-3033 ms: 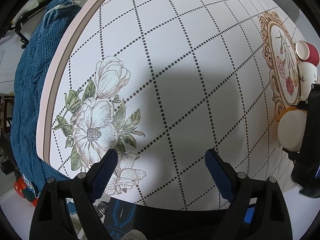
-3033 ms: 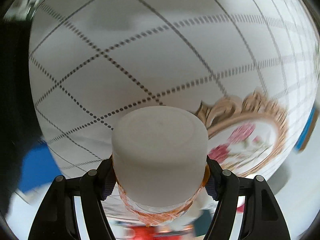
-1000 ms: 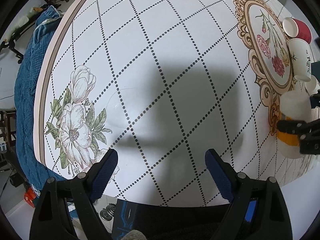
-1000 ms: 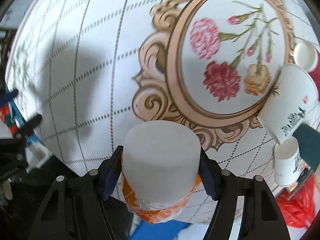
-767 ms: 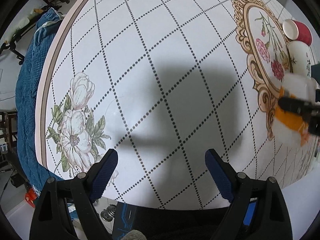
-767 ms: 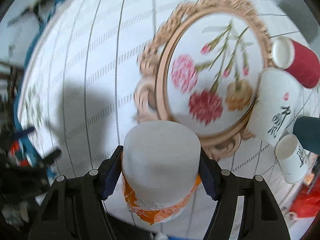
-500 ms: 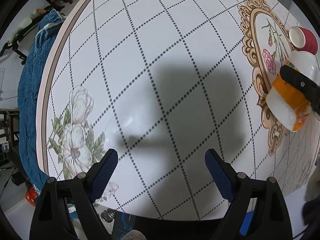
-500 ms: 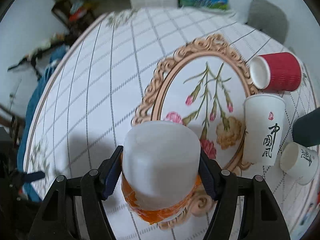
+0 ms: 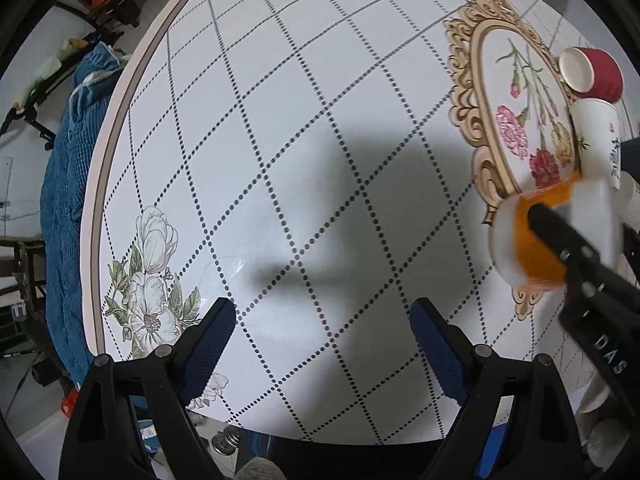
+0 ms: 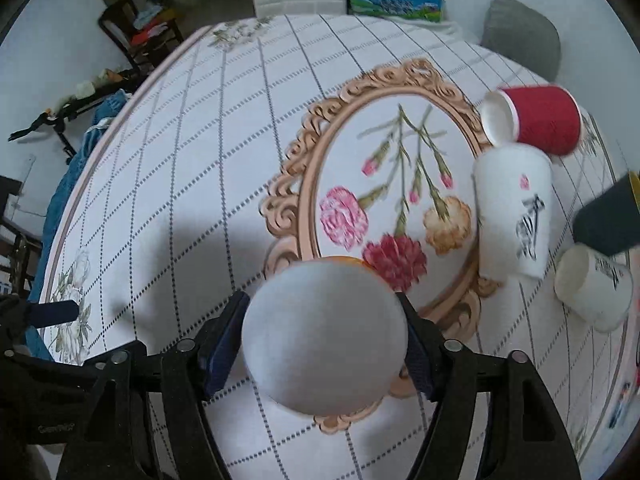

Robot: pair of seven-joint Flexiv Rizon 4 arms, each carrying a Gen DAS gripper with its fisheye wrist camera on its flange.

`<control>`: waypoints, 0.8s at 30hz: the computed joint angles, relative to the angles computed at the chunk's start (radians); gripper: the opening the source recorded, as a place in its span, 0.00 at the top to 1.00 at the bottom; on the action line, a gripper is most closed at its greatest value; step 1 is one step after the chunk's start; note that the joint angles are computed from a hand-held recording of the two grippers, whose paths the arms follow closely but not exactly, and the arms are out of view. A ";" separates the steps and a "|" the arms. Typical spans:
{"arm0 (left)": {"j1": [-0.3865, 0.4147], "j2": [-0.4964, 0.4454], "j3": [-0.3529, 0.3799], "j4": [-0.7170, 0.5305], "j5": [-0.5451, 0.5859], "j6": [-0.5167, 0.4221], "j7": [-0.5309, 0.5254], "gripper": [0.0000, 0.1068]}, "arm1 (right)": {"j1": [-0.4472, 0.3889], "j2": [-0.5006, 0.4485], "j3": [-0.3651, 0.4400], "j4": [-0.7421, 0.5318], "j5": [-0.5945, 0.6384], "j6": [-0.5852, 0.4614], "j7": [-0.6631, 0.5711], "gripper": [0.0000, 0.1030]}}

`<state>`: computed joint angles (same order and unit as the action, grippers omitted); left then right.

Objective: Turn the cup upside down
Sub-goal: 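Lower the inverted cup onto the oval mat and open the right tool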

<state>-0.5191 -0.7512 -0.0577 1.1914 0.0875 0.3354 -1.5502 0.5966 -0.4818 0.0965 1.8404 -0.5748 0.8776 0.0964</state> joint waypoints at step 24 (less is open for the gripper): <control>0.014 0.336 -0.069 0.264 -0.044 0.201 0.095 0.09 | 0.075 0.371 0.201 0.012 0.078 -0.600 0.319 0.06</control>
<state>-0.5054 -0.4156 -0.1266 1.4558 0.0440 0.5368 -1.4556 0.6718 -0.1110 0.2974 1.8524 -0.4967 0.2777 0.4151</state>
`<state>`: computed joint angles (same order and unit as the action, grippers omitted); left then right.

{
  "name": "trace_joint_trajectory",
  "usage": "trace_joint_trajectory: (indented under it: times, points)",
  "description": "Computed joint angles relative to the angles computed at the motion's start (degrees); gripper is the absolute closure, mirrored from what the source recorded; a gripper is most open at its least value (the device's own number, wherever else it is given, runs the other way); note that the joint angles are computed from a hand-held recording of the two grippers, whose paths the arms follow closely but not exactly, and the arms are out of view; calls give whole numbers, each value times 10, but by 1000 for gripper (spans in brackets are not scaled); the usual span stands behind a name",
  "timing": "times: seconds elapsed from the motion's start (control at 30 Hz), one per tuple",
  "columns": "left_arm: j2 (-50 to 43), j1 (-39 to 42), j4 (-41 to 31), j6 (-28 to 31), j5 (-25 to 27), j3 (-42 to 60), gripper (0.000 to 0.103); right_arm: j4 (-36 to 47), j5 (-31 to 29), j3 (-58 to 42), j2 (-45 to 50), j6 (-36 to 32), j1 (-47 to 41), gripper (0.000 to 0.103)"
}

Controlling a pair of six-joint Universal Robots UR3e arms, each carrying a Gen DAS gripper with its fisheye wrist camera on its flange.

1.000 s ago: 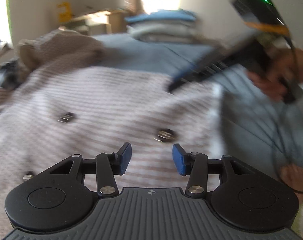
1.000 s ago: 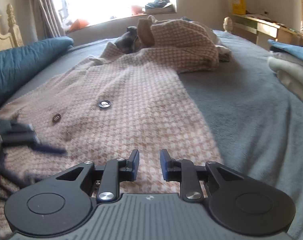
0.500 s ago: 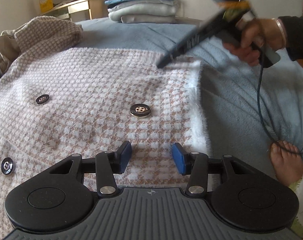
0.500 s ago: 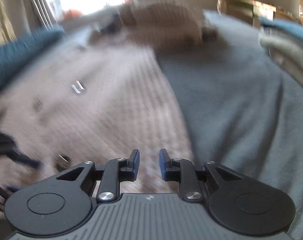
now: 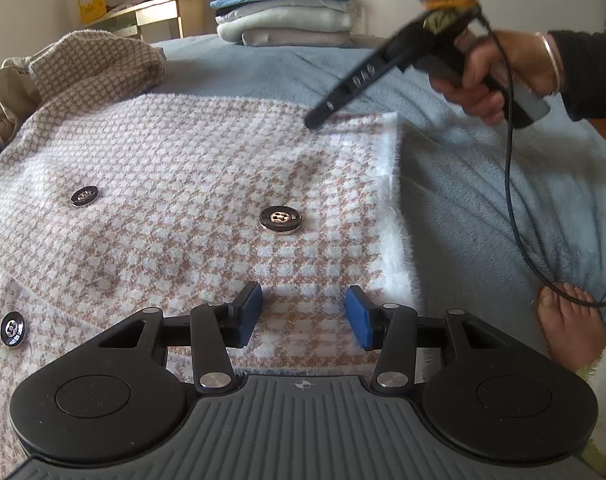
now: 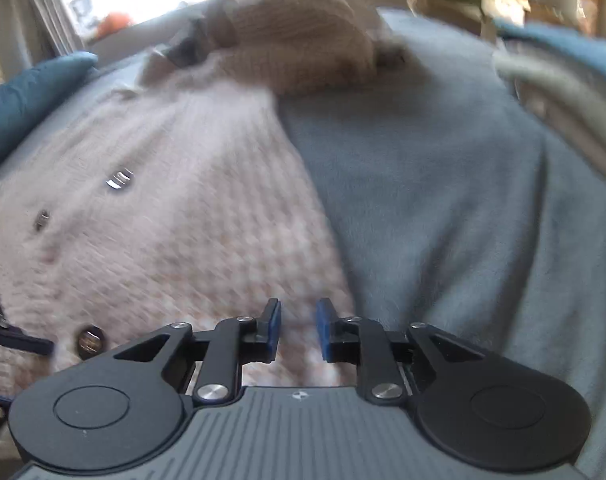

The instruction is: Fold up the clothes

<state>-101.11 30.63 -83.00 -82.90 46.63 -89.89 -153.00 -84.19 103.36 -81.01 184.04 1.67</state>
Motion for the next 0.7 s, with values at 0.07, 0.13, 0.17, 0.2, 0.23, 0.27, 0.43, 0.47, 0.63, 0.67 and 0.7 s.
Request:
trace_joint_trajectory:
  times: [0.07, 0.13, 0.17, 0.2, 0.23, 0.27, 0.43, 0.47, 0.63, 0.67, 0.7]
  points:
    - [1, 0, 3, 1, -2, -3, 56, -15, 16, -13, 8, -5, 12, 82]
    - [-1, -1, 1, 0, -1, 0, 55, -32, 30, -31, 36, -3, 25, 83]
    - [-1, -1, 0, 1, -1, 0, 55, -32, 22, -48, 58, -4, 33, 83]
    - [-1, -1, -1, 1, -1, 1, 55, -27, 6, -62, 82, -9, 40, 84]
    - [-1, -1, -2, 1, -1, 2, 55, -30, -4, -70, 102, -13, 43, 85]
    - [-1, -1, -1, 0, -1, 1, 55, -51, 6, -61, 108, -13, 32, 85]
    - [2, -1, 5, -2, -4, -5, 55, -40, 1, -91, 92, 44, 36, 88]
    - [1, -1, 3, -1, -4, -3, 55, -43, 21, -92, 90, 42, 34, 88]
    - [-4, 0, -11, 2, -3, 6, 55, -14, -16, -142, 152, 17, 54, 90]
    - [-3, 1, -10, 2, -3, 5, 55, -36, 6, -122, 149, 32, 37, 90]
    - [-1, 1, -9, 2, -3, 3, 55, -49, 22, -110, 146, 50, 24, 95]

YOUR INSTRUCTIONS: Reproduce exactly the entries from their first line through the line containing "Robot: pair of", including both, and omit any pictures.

FINISHED TASK:
-3033 ms: 
-3033 ms: 
-1000 ms: 
-1000 ms: 
-767 ms: 
-767 ms: 
-500 ms: 
-500 ms: 
+0 ms: 
+0 ms: 

Robot: pair of seven-joint Flexiv Rizon 4 arms, each carrying a Gen DAS gripper with its fisheye wrist camera on its flange.

No part of the exercise remains open.